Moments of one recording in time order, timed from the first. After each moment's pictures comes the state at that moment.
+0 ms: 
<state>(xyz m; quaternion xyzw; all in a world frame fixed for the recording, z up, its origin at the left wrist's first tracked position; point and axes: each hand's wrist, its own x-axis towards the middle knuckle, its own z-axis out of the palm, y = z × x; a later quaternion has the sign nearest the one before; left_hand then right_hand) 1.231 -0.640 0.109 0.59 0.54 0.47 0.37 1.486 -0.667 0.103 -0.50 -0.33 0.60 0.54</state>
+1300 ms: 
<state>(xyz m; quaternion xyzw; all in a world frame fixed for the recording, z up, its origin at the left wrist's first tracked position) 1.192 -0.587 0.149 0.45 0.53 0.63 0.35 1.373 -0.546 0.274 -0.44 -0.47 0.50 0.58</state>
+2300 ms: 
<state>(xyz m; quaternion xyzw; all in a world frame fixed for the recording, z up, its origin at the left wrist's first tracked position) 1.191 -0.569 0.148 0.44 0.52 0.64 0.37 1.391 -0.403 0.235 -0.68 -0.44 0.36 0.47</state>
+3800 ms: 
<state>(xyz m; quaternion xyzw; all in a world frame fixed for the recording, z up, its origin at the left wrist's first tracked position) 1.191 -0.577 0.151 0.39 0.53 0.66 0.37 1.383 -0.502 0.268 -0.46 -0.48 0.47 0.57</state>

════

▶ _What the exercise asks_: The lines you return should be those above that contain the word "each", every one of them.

▶ _Answer section_:
Moments of one recording in time order, timed from the first. After each moment's pictures comes the state at that moment.
<state>(xyz m; quaternion xyzw; all in a world frame fixed for the recording, z up, its origin at the left wrist's first tracked position; point and axes: each hand's wrist, its own x-axis towards the middle knuckle, its own z-axis out of the palm, y = z × x; a later quaternion has the sign nearest the one before; left_hand then right_hand) 1.231 -0.640 0.109 0.59 0.54 0.47 0.37 1.486 -0.667 0.103 -0.50 -0.33 0.60 0.54</state>

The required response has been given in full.